Description of the task:
Report all lines of the data below that hold the word "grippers".

————

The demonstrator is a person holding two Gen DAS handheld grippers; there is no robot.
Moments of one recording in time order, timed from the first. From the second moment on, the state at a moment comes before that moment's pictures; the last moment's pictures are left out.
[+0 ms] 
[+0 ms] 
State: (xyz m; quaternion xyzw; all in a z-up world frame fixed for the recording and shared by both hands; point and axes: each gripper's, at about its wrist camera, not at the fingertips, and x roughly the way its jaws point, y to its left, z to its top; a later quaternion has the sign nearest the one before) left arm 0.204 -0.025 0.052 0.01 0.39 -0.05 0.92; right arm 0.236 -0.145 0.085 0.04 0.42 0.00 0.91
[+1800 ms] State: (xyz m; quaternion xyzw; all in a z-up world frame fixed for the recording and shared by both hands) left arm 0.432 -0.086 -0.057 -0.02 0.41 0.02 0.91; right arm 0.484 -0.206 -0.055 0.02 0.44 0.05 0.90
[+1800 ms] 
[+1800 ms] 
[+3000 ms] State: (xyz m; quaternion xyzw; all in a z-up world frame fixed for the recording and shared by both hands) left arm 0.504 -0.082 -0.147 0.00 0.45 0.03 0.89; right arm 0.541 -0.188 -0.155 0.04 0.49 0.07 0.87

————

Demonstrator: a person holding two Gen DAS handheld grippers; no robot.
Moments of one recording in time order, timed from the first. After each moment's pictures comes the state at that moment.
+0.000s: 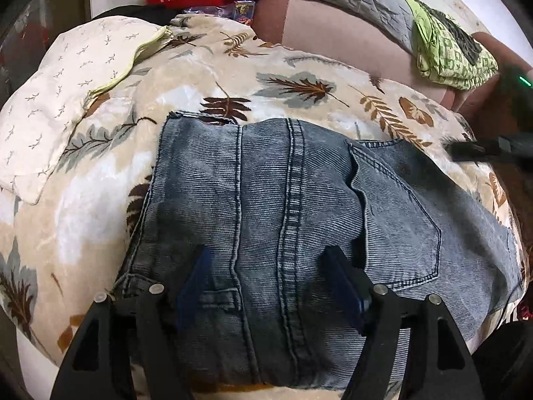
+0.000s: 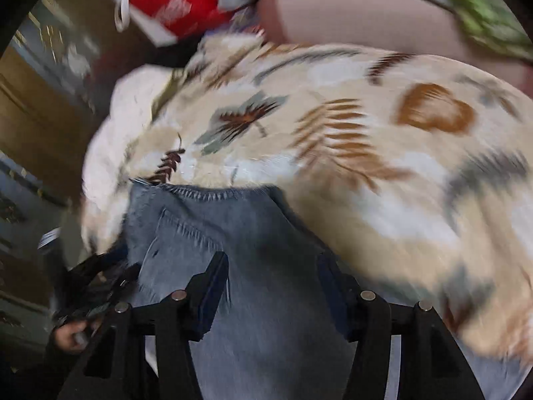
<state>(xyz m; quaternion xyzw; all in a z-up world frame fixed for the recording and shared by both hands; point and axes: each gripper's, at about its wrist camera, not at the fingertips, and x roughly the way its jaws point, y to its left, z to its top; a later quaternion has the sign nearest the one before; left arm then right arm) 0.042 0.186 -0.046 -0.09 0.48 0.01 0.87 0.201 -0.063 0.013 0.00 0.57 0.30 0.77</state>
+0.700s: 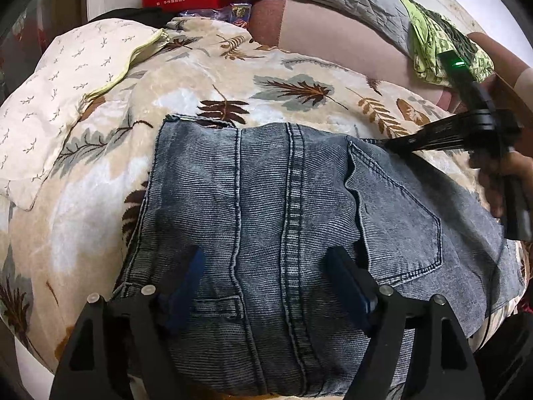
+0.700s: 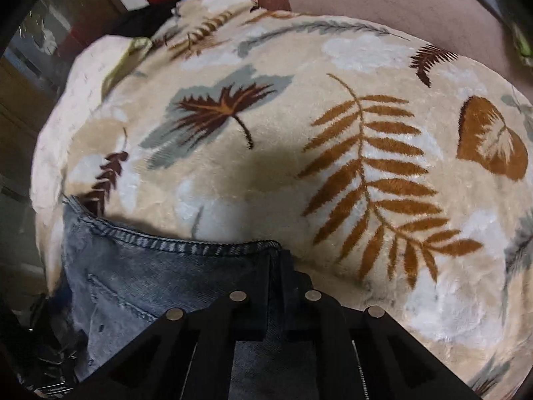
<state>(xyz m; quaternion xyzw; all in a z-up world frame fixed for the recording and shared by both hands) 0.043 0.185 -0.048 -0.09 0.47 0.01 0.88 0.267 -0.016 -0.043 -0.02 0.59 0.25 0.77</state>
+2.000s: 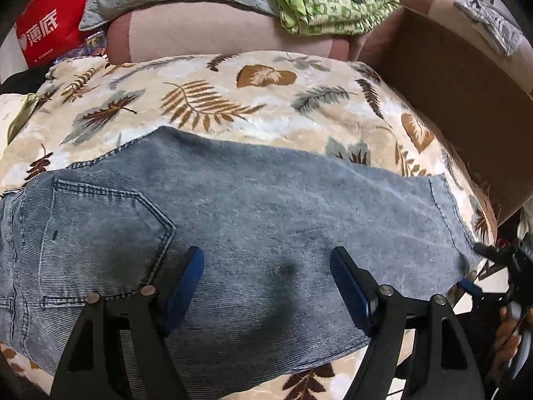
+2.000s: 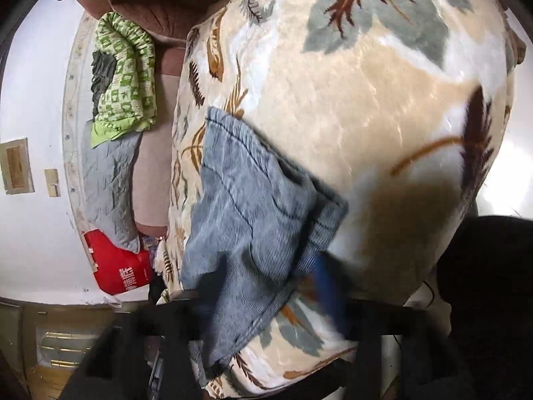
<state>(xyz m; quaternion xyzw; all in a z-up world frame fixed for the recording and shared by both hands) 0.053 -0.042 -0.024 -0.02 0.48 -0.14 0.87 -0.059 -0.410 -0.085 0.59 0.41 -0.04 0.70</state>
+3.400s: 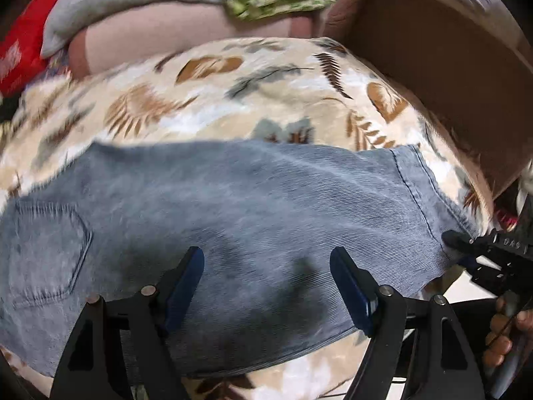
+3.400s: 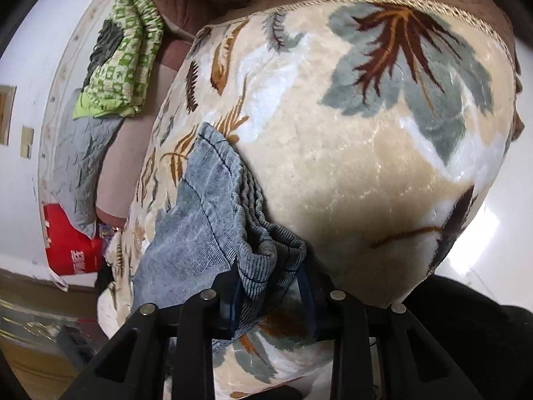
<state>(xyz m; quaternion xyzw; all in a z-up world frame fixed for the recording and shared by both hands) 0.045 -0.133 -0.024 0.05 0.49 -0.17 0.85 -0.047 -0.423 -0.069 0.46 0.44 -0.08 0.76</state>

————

Reply:
The demonstrator is a person holding two Gen DAS handheld grippers; there is no robot.
Demonstrator: a person holding two Gen DAS handheld grippers; no robot.

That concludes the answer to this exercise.